Lymantria and brown-tail prefer oak and are capable of severe defoliation. Lymantria, however, are slightly less particular and will attack just about any hardwood, and even softwoods, where oaks are not abundant. Both moths can turn a whole hillside brown in the middle of summer, as easily witnessed along Route 5 through Stoneham and Lovell. Later, I came upon them as far east as Canton and north into Bethel. As with most hardwoods, oaks can withstand a year or two of pretty severe defoliation, for after the caterpillars’ mid-summer pupation the trees re-leaf to a degree. That limited late-summer photosynthesis can help restore some of the energy necessary for tree functions, and can be repeated in successive years, if necessary, though severe infestations can cause widespread mortality. Fortunately, most trees generally recover.
Both moths arrived in Massachusetts in the late 1800s and quickly began spreading. Brown-tail settled down after an initial wave, and until recently, remained localized to populations in Cape Cod, Massachusetts and Midcoast Maine. Lymantria populations generally remain low but periodically explode, remaining high for several years before starvation, disease, and predators knock the population back again. Wet spring weather favors fungi that attack the caterpillars.
Unfortunately, without natural allies there is little we can do to control these two pests. Brown-tail moth webs within reach can be cut and burned or killed in a bucket of soapy water and the brown egg masses of Lymantria can be scraped off and destroyed in the same way. Individual trees may be protected with pesticides.

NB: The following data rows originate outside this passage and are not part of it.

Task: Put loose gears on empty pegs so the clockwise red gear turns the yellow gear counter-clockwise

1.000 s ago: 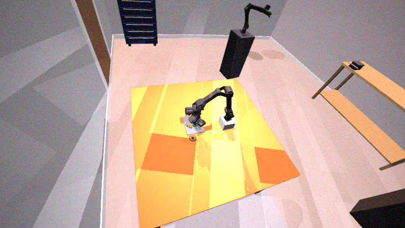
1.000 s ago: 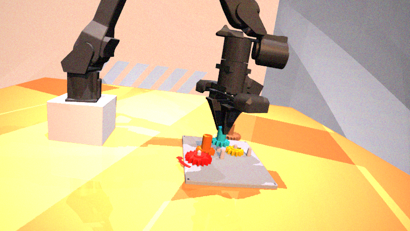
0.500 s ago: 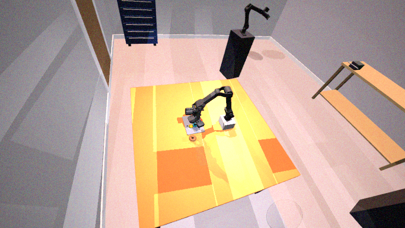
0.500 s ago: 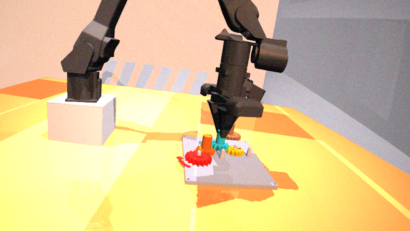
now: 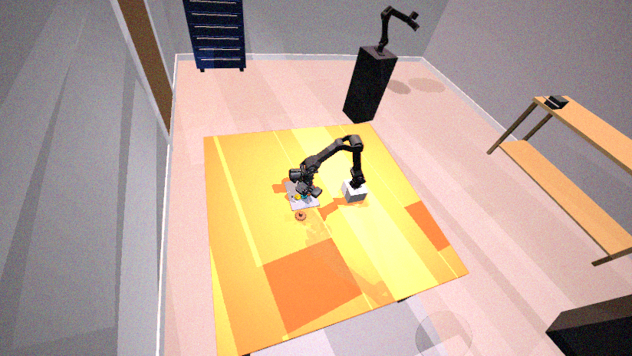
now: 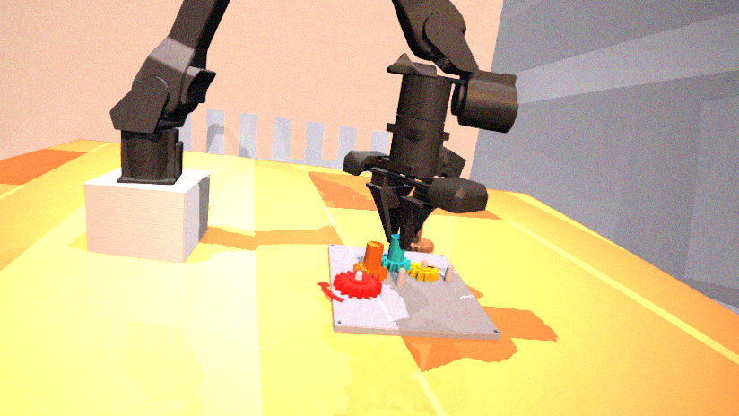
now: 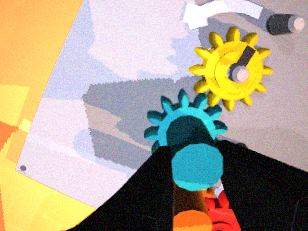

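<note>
The teal gear lies 1 cm below my gripper tip. From my gripper tip the other things lie so: orange gear: 3 cm behind, 2 cm below, 1 cm to the right; yellow gear: 4 cm ahead, 3 cm below, 1 cm to the right; red gear: 6 cm behind, 5 cm to the right, 3 cm below.
</note>
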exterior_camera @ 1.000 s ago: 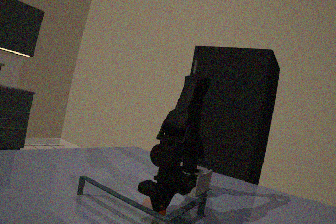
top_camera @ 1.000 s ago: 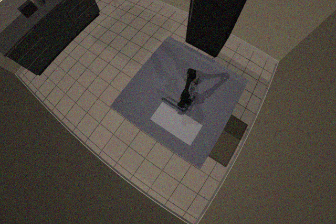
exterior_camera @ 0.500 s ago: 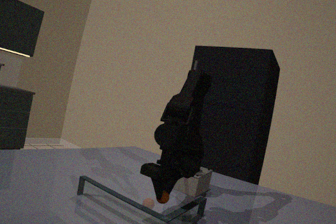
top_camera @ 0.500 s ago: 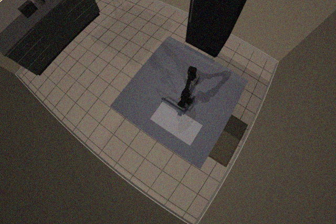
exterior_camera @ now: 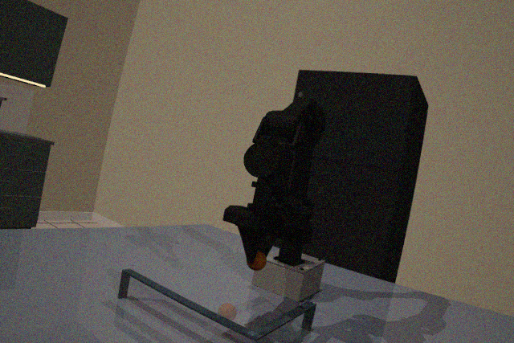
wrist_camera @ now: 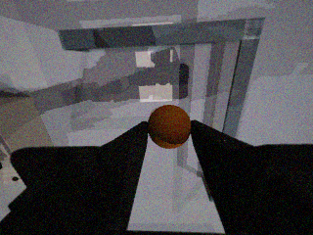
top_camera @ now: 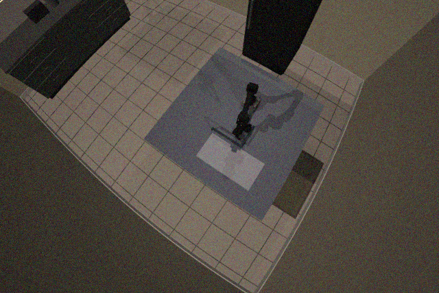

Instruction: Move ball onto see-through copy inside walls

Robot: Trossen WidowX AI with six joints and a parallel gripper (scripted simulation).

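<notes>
Now: the see-through copy of ball 120 mm below my gripper tip and 50 mm to the right of it. Round my gripper tip: orange ball right at my gripper tip.
</notes>
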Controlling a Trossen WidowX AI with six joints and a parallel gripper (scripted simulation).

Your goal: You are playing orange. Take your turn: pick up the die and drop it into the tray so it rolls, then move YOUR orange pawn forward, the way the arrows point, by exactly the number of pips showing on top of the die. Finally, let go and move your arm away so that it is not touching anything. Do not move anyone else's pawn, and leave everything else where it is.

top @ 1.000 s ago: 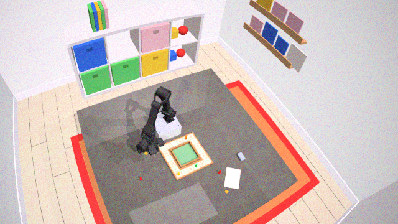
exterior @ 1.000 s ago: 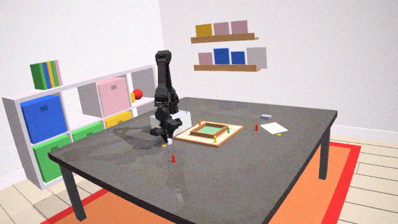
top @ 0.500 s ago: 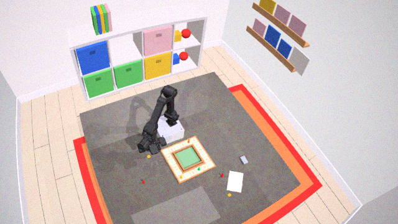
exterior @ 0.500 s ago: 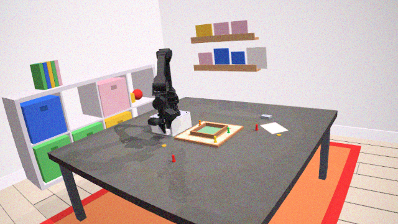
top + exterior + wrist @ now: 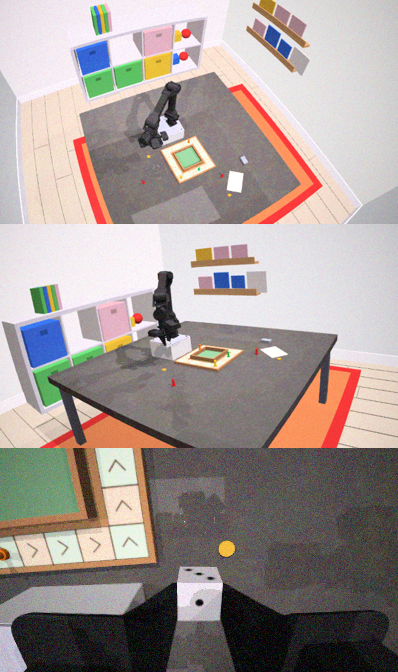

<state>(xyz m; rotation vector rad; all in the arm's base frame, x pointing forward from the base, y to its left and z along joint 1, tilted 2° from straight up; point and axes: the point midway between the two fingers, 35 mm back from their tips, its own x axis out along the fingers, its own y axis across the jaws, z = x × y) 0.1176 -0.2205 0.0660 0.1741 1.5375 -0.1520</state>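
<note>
My gripper tip is now 40 mm short of the orange pawn, 260 mm to the right of it and 100 mm above it. The rest, counted from my gripper tip: yellow pawn: 240 mm ahead, 50 mm to the left, 100 mm below; then green-felt tray: 150 mm ahead, 180 mm to the left, 120 mm below; then white die: right at my gripper tip.
</note>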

Another option that appeared in an early 1900s publication on the brown-tail moth suggests using three to four pounds of arsenate of lead in 50 gallons of water, applied when trees just leaf out and caterpillars are small. If caterpillars get too big, they should be knocked from the tree by vigorous shaking and wetted with a kerosene emulsion once on the ground1. This book is full of fascinating history and first hand accounts of the early infestation and is well worth your time if you can’t sleep for the itch. But if you find yourself wondering if lead and arsenic are actually that harmful, it may be time to contact your doctor.